§ WORK INSTRUCTIONS
Your job is to return every line in the data holding the string "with".

§ RAW DATA
'''
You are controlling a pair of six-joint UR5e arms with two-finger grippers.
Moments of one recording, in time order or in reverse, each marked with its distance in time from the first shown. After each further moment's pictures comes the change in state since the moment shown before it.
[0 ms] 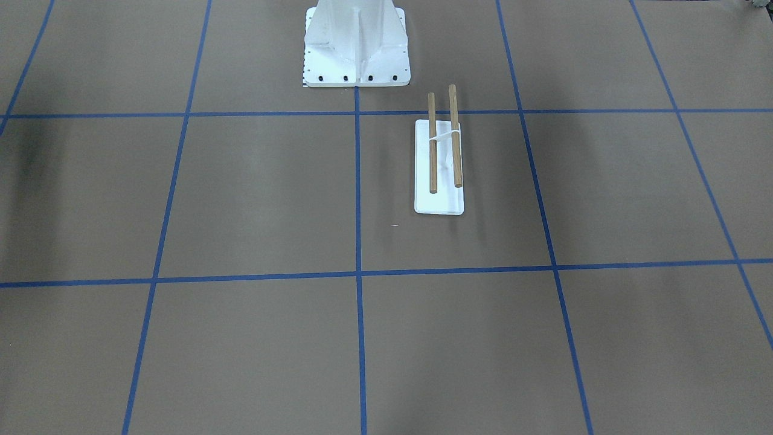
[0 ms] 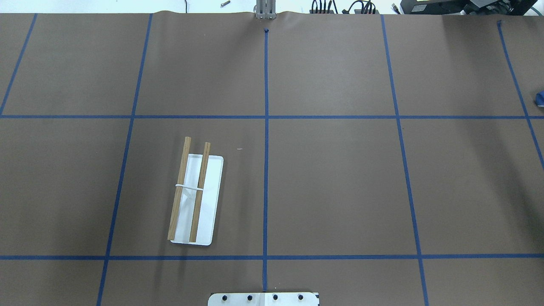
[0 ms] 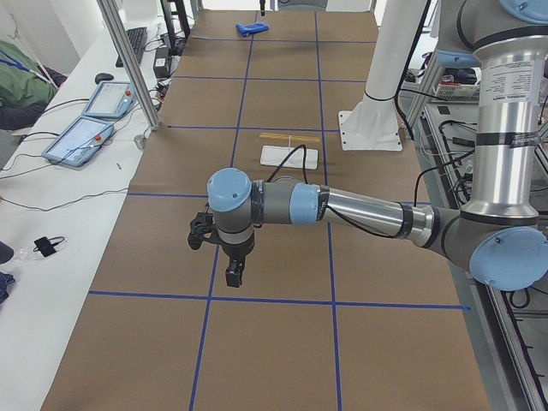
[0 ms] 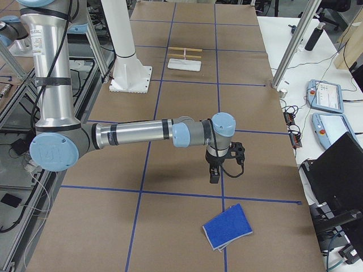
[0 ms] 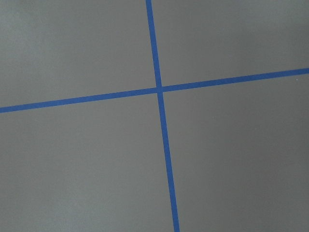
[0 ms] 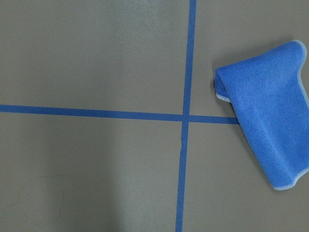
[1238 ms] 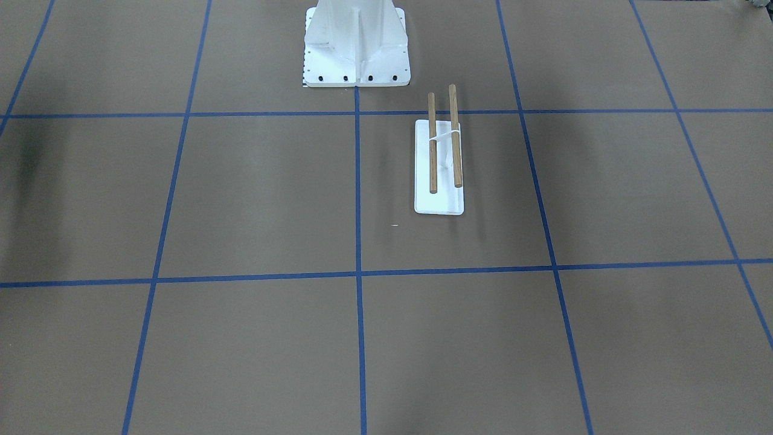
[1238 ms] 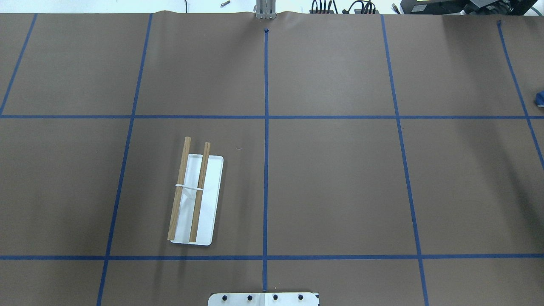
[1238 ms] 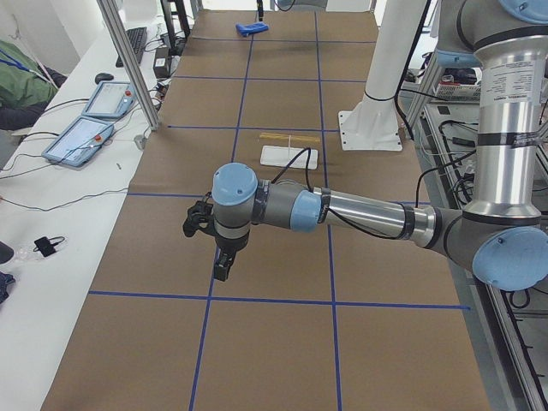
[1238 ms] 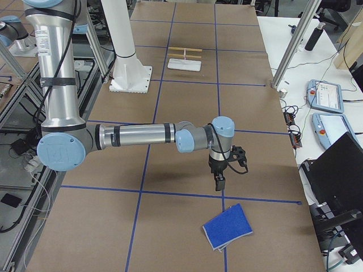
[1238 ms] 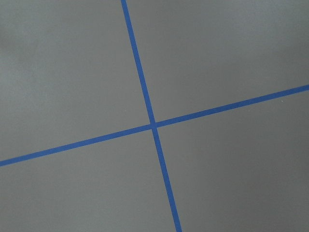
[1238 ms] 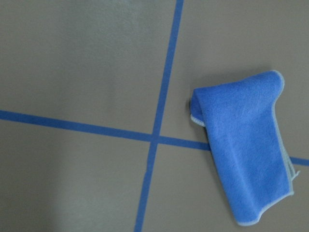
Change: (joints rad) left arm 0.000 0.015 0.009 -0.204 0.000 -0.001; right arm -0.088 0.012 -0.133 0.191 -0.218 -0.041
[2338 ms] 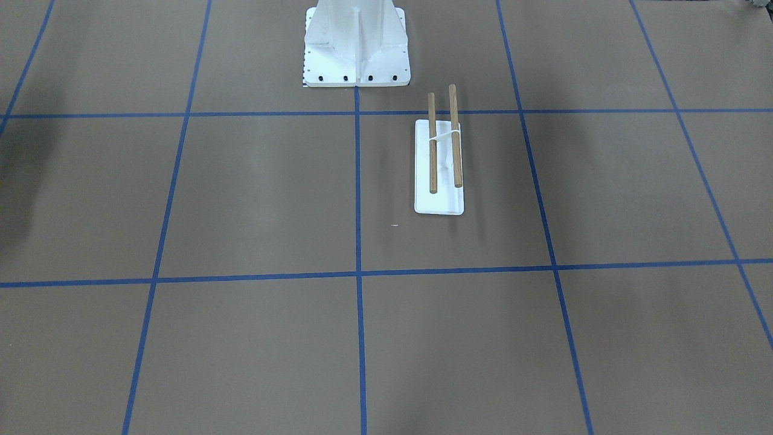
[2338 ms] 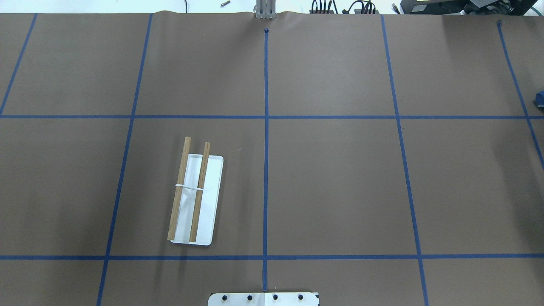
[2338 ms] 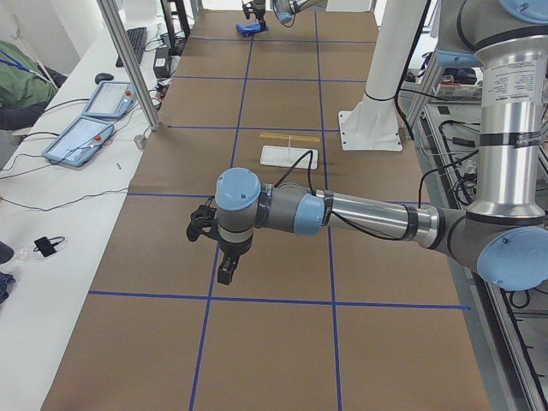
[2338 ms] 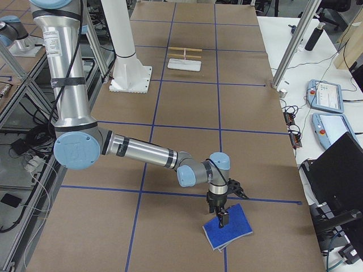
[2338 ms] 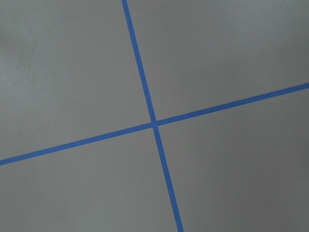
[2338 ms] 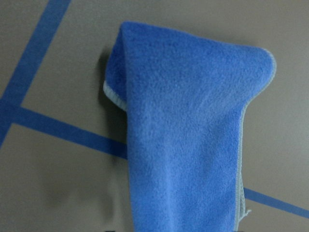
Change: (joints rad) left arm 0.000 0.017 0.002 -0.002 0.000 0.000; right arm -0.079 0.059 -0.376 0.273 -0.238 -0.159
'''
§ THE ANSWER
You are controlling a pair of six-joint UR5e arms with two-finger grippers.
Moments of one recording, in time order or in reverse, each marked with its distance in time from the first shown. After each further moment's pictures comes the change in state since the moment shown before it.

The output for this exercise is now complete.